__What needs to be done__
Report all lines of the records that contain "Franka".

__Exercise material__
□ □ □ □ □ □ □

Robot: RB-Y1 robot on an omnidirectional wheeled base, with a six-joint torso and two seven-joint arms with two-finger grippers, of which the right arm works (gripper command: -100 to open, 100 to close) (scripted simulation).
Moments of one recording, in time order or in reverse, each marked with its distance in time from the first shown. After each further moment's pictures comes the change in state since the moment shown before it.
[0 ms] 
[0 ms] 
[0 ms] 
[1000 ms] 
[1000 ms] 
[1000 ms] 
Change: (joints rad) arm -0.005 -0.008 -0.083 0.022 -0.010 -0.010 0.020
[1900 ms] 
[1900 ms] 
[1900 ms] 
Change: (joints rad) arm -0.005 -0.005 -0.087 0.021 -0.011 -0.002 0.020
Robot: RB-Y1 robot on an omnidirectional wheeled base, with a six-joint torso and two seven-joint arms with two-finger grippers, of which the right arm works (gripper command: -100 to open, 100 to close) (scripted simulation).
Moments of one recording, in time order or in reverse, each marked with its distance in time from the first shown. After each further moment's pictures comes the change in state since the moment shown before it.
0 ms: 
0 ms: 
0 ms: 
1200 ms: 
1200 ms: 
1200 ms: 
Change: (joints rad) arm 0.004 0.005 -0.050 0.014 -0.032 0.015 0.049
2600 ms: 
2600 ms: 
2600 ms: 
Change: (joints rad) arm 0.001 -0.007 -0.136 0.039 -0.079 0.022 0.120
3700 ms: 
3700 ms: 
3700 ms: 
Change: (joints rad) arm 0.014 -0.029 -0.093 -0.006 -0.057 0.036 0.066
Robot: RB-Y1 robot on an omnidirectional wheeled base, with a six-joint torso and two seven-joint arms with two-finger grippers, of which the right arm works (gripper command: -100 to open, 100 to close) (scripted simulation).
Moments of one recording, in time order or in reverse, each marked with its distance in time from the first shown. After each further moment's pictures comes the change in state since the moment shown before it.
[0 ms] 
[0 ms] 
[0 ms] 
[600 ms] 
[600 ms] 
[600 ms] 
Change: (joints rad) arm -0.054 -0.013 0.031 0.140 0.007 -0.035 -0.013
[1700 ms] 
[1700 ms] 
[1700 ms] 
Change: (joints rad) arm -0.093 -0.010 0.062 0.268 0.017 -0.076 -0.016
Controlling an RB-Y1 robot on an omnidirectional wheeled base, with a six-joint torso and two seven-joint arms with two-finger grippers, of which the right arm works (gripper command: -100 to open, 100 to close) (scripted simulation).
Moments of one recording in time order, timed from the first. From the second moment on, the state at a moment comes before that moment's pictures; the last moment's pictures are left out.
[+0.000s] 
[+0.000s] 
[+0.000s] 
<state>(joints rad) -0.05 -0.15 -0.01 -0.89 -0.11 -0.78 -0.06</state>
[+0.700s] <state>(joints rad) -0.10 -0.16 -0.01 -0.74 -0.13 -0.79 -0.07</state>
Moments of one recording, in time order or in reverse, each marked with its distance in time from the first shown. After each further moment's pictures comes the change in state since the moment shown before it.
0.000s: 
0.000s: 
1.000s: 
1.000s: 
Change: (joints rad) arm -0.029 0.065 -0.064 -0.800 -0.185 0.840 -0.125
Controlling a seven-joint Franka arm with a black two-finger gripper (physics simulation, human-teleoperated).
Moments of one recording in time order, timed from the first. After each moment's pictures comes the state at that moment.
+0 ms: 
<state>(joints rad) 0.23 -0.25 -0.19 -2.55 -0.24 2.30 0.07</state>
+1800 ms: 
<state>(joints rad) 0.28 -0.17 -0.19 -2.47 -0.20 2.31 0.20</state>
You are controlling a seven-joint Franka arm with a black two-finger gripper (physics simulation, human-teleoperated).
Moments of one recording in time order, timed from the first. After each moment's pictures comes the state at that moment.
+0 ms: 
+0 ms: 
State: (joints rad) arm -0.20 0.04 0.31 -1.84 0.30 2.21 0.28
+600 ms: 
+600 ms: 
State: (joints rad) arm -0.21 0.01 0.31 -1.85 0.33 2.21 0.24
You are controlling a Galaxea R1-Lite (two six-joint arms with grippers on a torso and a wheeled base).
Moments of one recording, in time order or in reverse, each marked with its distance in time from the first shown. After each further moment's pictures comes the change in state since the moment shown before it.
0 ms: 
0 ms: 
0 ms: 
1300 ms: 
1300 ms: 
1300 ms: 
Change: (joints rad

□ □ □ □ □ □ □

__Response below__
Controlling a seven-joint Franka arm with a black two-finger gripper (physics simulation, human-teleoperated).
You are controlling a seven-joint Franka arm with a black two-finger gripper (physics simulation, human-teleoperated).

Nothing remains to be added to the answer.